De gemeente Pijnacker-Nootdorp, woningcorporatie Rondom Wonen en energie- en afvalbedrijf HVC zijn begonnen met een gezamenlijk onderzoek naar de mogelijkheden voor een duurzaam warmtenet in Pijnacker en Delfgauw. Het warmtenet zou worden gevoed met aardwarmte en moet in de toekomst woningen, bedrijven en glastuinbouw voorzien van duurzame warmte.
Belangrijke stap richting CO₂-neutraliteit
De gemeente wil in 2050 volledig CO₂-neutraal zijn. In het Warmteprogramma is vastgelegd in welke buurten een warmtenet een goed alternatief voor aardgas vormt. Rondom Wonen speelt in deze plannen een belangrijke rol: wanneer de corporatie haar woningen aansluit, ontstaat een stevige basis om het warmtenet rendabel te maken. Daardoor wordt het ook eenvoudiger voor particuliere woningeigenaren om mee te doen.
Aardwarmte als duurzame bron
Aardwarmte kan zowel woningen als glastuinbouwbedrijven en andere ondernemingen van duurzame en betaalbare warmte voorzien. Bij de productie komen nauwelijks CO₂ en andere schadelijke uitstoot vrij, wat de techniek aantrekkelijk maakt voor de energietransitie.
Haalbaarheid en betaalbaarheid centraal
Het onderzoek richt zich op de technische en financiële haalbaarheid. De kosten voor bewoners zijn daarbij een belangrijk uitgangspunt. De betrokken partijen benadrukken dat een warmtenet alleen doorgaat als het ook betaalbaar is voor huishoudens.

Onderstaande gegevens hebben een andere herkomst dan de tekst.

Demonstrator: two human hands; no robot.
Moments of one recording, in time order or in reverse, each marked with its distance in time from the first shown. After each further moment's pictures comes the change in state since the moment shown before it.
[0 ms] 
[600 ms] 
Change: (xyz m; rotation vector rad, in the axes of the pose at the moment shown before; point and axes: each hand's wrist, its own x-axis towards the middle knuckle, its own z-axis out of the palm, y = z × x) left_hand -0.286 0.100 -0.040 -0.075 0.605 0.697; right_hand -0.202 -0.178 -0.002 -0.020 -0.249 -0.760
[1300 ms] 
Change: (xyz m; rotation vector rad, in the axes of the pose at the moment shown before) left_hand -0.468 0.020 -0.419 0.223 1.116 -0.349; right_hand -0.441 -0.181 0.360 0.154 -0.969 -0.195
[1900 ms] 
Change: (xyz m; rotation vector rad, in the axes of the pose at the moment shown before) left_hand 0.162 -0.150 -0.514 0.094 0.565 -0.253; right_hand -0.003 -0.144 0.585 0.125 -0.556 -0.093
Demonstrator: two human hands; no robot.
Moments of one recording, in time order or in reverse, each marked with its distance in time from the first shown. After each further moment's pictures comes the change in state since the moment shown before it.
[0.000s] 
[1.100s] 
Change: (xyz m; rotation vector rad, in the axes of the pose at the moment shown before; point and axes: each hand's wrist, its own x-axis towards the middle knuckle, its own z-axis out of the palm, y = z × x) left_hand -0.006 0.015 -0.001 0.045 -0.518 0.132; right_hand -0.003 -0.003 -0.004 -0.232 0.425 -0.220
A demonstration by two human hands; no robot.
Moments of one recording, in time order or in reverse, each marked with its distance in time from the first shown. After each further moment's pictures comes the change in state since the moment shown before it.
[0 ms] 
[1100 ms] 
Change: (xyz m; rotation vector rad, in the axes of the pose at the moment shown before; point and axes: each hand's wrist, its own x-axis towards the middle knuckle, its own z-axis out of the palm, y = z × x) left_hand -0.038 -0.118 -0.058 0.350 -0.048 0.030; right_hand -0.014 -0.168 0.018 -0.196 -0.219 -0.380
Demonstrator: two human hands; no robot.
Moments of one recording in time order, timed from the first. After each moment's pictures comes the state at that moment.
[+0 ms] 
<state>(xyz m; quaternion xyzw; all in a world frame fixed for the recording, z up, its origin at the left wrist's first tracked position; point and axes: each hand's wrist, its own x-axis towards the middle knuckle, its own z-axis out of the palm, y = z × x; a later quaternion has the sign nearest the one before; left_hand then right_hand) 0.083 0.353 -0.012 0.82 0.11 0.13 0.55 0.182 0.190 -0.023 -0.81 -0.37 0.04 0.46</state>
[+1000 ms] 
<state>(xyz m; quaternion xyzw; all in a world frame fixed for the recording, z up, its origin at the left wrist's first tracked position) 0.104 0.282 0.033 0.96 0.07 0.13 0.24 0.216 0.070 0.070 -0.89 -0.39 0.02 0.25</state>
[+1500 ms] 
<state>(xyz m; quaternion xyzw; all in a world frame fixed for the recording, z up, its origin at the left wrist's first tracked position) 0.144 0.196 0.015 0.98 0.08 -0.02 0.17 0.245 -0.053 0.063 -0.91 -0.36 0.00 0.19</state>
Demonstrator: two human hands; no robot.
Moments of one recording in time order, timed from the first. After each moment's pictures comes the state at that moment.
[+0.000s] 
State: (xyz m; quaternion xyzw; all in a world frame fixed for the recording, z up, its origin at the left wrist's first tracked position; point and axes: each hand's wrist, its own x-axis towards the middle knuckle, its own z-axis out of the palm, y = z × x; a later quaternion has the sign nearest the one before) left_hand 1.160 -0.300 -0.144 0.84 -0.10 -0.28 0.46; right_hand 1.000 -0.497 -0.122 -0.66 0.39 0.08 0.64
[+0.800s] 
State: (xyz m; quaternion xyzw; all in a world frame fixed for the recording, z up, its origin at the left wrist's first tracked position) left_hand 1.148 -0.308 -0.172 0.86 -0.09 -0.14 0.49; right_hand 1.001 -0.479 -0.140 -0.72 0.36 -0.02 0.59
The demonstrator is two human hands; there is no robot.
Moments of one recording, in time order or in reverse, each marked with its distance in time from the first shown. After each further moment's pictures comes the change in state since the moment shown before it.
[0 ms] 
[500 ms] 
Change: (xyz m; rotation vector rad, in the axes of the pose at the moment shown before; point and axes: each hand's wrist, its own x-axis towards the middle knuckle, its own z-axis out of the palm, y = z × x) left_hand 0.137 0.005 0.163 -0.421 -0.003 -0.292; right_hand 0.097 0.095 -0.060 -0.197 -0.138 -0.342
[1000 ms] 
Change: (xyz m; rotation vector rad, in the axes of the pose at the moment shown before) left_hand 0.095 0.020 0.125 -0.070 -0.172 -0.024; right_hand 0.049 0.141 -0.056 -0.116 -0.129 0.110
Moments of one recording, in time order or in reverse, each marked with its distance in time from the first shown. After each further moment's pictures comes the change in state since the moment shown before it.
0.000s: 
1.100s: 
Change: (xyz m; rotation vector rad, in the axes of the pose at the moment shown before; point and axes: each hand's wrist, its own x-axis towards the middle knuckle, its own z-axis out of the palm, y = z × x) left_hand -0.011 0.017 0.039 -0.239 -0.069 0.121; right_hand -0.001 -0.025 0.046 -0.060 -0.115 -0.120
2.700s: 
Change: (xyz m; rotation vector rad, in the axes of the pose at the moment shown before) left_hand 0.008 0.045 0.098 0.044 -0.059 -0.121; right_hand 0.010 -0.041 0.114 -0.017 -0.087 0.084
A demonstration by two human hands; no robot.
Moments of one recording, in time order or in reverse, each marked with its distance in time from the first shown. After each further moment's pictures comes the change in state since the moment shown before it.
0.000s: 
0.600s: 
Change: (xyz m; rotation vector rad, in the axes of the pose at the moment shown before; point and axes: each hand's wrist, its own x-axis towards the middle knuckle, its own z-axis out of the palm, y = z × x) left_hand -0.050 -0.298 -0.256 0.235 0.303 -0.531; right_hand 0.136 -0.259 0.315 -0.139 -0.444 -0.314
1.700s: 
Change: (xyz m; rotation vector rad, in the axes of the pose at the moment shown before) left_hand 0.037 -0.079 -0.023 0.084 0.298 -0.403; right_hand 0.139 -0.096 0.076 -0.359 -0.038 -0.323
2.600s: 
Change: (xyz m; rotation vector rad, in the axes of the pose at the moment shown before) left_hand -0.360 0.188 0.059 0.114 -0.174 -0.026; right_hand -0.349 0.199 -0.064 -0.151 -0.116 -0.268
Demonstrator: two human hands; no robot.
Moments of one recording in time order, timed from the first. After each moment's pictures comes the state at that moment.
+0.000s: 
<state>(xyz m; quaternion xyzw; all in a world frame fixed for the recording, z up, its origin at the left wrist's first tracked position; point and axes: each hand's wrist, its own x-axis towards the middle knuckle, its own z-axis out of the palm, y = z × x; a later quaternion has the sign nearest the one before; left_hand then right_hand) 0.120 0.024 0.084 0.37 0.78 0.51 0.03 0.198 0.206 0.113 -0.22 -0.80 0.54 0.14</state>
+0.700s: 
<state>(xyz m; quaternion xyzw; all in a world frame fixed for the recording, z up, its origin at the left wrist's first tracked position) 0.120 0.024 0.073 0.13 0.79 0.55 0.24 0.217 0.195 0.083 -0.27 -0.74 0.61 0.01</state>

Leren van eerdere ervaringen
Pijnacker deed de afgelopen jaren al ervaring op met plannen voor een warmtenet, onder andere in de wijk Klapwijk. Dat project ging destijds niet door omdat te weinig woningeigenaren wilden aansluiten. Door nu te starten vanuit de woningen van Rondom Wonen, is de kans groter dat het benodigde aantal aansluitingen kan worden gehaald. Ook ervaringen uit andere gemeenten worden betrokken in het onderzoek.
Resultaten in 2026
De samenwerking tussen de gemeente, Rondom Wonen en HVC, gecombineerd met de nieuwe Wet collectieve warmte (Wcw), biedt volgens de partijen nieuwe kansen voor een haalbaar warmtenet. De uitkomsten van het onderzoek worden in de tweede helft van 2026 verwacht. Als deze positief zijn, worden vervolgstappen en nieuwe afspraken gemaakt.